Who Are the Pioneers?

The frontier in Cooper’s The Pioneers is not the alien, foreboding prison that Mary Rowlandson experienced, but is rather an attractive, captivating opportunity for a diverse collection of self-made American characters.  The frontier invites and offers potential to those willing to embrace its possibilities, including organizers and planners like Judge Marmaduke Temple.  That is not to suggest that there are not dangers; travel can be difficult; fires, Indians, panthers, and other natural obstacles demand care, but they do not prohibit co-existence between man and nature.

Modern (19th century) man, however, brings dangers of his/her own – perhaps especially in the concept of progress.
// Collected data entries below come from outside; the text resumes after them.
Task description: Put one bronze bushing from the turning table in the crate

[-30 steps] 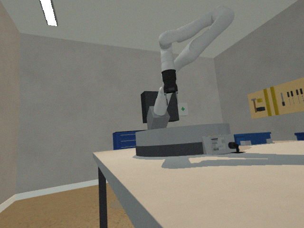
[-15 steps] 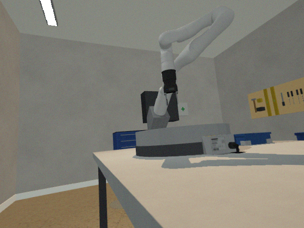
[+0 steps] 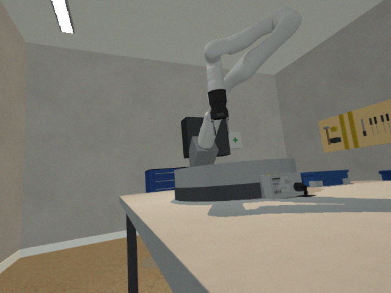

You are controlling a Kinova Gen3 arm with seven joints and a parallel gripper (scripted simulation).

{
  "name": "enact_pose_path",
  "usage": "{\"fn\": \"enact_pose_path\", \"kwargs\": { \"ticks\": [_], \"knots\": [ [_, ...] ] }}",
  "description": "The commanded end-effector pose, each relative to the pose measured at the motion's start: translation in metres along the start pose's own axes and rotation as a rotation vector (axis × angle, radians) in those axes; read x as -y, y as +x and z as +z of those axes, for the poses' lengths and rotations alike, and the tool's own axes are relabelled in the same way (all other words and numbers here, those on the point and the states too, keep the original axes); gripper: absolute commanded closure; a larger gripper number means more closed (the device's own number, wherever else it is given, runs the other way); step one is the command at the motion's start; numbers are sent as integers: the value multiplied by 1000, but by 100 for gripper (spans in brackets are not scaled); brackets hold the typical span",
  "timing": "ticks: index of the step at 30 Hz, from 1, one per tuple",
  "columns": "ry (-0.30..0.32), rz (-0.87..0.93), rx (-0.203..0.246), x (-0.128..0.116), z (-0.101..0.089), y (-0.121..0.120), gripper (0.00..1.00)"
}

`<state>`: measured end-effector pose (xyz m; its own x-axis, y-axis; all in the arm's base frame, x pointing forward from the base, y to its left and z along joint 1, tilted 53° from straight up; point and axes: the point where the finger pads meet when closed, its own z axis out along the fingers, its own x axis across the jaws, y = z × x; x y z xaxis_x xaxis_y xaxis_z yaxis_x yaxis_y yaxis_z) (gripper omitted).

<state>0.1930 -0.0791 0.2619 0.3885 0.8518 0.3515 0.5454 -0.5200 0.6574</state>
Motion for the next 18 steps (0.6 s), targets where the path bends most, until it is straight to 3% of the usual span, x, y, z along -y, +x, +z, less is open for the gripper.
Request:
{"fn": "enact_pose_path", "kwargs": {
  "ticks": [1, 10, 15, 18],
  "knots": [
    [0, 0, 0, 0, 0, 0, 0],
    [0, 0, 0, 0, 0, 0, 0],
    [-94, 10, 6, -18, 43, -10, 0],
    [-94, 10, 6, -18, 43, -10, 0]
  ]
}}
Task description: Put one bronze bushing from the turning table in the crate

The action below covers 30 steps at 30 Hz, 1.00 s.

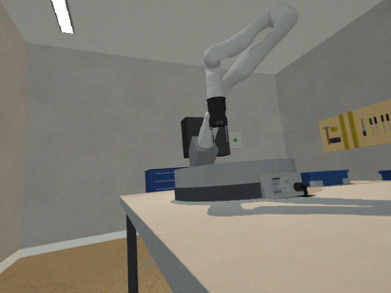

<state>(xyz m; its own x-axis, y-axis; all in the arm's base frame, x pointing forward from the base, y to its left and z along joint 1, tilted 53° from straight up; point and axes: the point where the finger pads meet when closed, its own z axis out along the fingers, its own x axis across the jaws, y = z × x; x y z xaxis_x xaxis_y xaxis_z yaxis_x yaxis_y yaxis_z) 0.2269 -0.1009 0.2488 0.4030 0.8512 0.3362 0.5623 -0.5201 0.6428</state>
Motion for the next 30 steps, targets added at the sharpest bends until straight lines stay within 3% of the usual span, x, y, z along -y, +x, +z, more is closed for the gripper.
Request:
{"fn": "enact_pose_path", "kwargs": {
  "ticks": [1, 9, 10, 14, 26, 27, 30],
  "knots": [
    [-116, 12, -15, 3, 8, 0, 0],
    [-116, 12, -15, 3, 8, 0, 0],
    [-5, 3, -23, 3, 8, 2, 0],
    [-116, 13, -15, 3, 8, 0, 0],
    [-116, 13, -15, 3, 8, 0, 0],
    [-6, 5, -27, 3, 8, 2, 0],
    [-89, 11, -18, 3, 8, 0, 0]
  ]
}}
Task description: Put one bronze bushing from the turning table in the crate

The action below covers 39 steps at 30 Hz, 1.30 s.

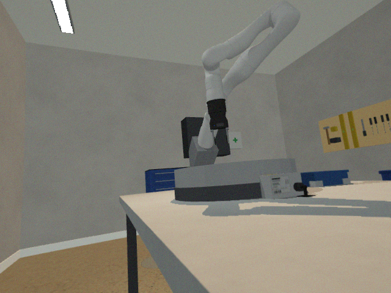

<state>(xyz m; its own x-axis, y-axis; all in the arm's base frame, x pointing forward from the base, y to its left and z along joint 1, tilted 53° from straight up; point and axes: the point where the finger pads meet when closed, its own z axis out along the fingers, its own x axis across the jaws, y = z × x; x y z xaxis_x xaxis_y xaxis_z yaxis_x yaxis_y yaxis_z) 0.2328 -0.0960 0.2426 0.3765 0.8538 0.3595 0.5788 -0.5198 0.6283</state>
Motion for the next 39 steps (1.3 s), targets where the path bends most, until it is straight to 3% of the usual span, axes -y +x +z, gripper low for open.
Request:
{"fn": "enact_pose_path", "kwargs": {
  "ticks": [1, 13, 14, 18, 30, 31, 39],
  "knots": [
    [-139, 12, 20, 0, 0, -5, 0],
    [-139, 12, 20, 0, 0, -5, 0],
    [-30, 6, 7, 0, 0, -2, 0],
    [-139, 12, 20, 0, 0, -5, 0],
    [-139, 12, 20, 0, 0, -5, 0],
    [-5, 6, 3, 0, 0, -2, 0],
    [-5, 6, 3, 0, 0, -2, 0]
  ]
}}
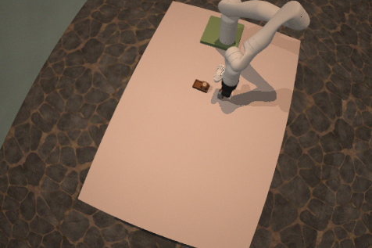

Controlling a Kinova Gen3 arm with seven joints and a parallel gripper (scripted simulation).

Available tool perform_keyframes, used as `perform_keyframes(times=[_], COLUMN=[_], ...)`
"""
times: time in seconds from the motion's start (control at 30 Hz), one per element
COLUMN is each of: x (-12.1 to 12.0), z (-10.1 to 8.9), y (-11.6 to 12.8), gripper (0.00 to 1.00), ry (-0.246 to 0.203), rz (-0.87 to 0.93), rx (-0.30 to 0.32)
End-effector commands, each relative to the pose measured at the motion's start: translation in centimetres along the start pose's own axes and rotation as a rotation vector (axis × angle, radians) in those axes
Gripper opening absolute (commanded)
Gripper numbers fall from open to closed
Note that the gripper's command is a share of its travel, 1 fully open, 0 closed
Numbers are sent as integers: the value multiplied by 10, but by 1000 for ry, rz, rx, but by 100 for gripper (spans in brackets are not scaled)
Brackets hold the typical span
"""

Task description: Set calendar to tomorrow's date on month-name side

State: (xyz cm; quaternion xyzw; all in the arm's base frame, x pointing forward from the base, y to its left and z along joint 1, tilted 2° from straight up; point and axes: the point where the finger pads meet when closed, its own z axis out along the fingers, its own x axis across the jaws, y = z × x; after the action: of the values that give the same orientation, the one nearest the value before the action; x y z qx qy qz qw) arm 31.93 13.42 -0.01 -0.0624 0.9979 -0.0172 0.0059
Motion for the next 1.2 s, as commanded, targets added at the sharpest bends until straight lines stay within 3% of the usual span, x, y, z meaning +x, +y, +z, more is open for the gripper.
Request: perform_keyframes(times=[0.0,0.37,0.4,1.17], x=[0,0,0,0], z=[0,0,0,0], y=[0,0,0,0], gripper=[90,90,60,60], ry=[-1,-1,-1,-1], rz=[0,0,0,0], rx=[-1,-1,-1,-1])
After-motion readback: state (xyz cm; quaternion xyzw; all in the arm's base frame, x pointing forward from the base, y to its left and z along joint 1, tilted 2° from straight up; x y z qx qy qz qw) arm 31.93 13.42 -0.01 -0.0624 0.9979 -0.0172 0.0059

Nature has a pattern and plan structured by the ordinary demands of the environment; man-made institutions, arrangements, hierarchy, and laws are an intrusion which upset the balance.  They create a chaos as destructive as any found beyond the frontier’s border.

Cooper’s novel presents an imagined (mythical?) vision of a young United States.  Struggling to survive, embracing diversity and progress without fully appreciating its implications, searching for balance between individual and community rights, and probing for the meaning of tradition in a quickly changing world.  It also introduces an extraordinary cast of characters – none more “American” that Natty Bumppo.  He departs Templeton at the end of the story as “the foremost in that band of Pioneers who are opening the way for the march of the nation across the continent”(462).  But I am left wondering: Who are the pioneers of the title?  Natty and his elk? Chingachgook and other Indians? Judge Temple and the people of Templeton? Perhaps, in the final analysis, The Pioneers is the answer to Hector St. Jean de Crevecoeur’s famous question from 1781, “What is An American?”  It is who we had become at the turn of the 19th century, and it is the frontier which defines who we will be.